In [1]:
import json
import os
import glob
import urllib
import functools
import numpy as np
import pandas as pd

In [2]:
# Downloads contract json files and loads it into DATA

if not os.path.exists("data"):
    os.makedirs("data")
    
for url in (
    "https://techinquiry.org/SiliconValley-Military/subcontracts/microsoft_cloud.json",
    "https://techinquiry.org/SiliconValley-Military/subcontracts/microsoft_noncloud.json",
    "https://techinquiry.org/SiliconValley-Military/subcontracts/amazon.json",
    "https://techinquiry.org/SiliconValley-Military/subcontracts/google.json",
    "https://techinquiry.org/SiliconValley-Military/subcontracts/facebook.json",
    "https://techinquiry.org/SiliconValley-Military/subcontracts/nvidia.json",
    "https://techinquiry.org/SiliconValley-Military/subcontracts/twitter.json",
    "https://techinquiry.org/SiliconValley-Military/subcontracts/palantir.json",
    "https://techinquiry.org/SiliconValley-Military/subcontracts/ida.json",
    "https://techinquiry.org/SiliconValley-Military/subcontracts/mitre.json",
    "https://techinquiry.org/SiliconValley-Military/subcontracts/johns_hopkins.json"
):
    
    path = os.path.join('./data/', url.split('/')[-1])
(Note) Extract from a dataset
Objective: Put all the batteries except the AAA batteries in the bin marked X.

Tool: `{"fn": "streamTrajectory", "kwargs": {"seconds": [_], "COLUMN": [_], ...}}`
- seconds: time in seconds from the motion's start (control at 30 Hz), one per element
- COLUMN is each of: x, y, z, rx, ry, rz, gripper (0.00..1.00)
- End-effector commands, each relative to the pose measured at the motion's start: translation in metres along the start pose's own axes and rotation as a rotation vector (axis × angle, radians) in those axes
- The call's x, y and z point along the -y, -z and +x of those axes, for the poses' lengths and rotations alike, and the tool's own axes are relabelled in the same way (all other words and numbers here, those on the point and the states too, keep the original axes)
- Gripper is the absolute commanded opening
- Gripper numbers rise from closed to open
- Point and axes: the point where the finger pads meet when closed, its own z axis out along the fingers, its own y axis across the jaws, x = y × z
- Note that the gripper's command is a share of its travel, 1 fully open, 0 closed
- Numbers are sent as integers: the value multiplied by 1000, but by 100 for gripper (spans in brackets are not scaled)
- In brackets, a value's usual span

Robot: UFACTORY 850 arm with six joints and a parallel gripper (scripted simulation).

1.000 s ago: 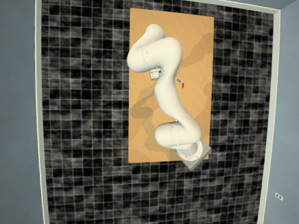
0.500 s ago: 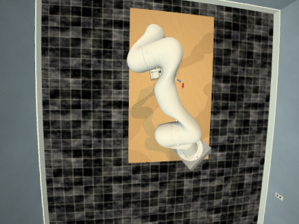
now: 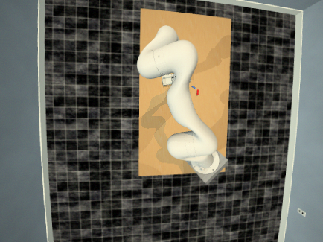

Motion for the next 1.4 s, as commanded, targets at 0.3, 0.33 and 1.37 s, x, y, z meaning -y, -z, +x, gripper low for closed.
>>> {"fn": "streamTrajectory", "kwargs": {"seconds": [0.3, 0.33, 1.37], "x": [0, 0, 55], "y": [16, 17, 41], "z": [1, 1, 3], "rx": [-1, -1, -1], "ry": [0, 0, 0], "rz": [0, 0, 0], "gripper": [7, 7, 7]}}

    if not os.path.isfile(path):
        urllib.request.urlretrieve(url, path)

DATA = {}

for path in glob.glob('./data/*.json'):
    company_name = os.path.splitext(os.path.basename(path))[0]
    
    with open(path, 'r') as f:
        DATA[company_name] = json.load(f)
    


In [20]:
# flatten data in a map of company name to list of contracts
# adds "passthrough_amount" using the "estimated_passthrough_rate"

CONTRACTS = {}

for company in DATA.keys():
    company_contracts = []
    
    for intermediary in DATA[company]:
        for agency in DATA[company][intermediary]:
            for contract in DATA[company][intermediary][agency]:

                # json data uses two different keys -- mistake in original data?
                if "estimated_passthrough_percent" in contract:
                    passthrough_key = "estimated_passthrough_percent"
                else:
                    passthrough_key = "estimated_passthrough_rate"
                                
                company_contracts.append(
                    contract | 
                    { "intermediary": intermediary, "agency":  agency } |
                    { "passthrough_amount": (float(contract[passthrough_key]) / 100) * float(contract["base_and_all_options_value"]) }
                )
    
    CONTRACTS[company] = company_contracts


In [19]:
stats = {}

for company, contracts in CONTRACTS.items():
        stats[company] = sum(map(lambda x: x["passthrough_amount"], contracts))

# sort by amount 
stats = dict(sorted(stats.items(), key=lambda x: x[1], reverse=True))

# format as currency string
{k: '${:0,.2f}'.format(v) for k, v in stats.items()}


{'microsoft_cloud': '$14,906,389,278.88',
 'microsoft_noncloud': '$4,217,538,894.55',
 'amazon': '$163,221,830.57',
 'google': '$32,412,607.80',
 'nvidia': '$7,791,968.60',
 'palantir': '$7,669,369.97',
 'facebook': '$2,895,770.61',
 'twitter': '$805,161.79',
 'mitre': '$741,910.26',
 'ida': '$205,353.67',
 'johns_hopkins': '$27,857.50'}

{'microsoft_cloud': '$19,904,206,668.23',
 'microsoft_noncloud': '$5,647,780,024.40',
 'amazon': '$291,237,334.80',
 'google': '$68,046,317.56',
 'nvidia': '$31,742,561.60',
 'palantir': '$11,798,965.21',
 'facebook': '$6,833,447.03',
 'twitter': '$5,710,057.53',
 'mitre': '$2,967,641.04',
 'ida': '$273,804.89',
 'johns_hopkins': '$55,715.00'}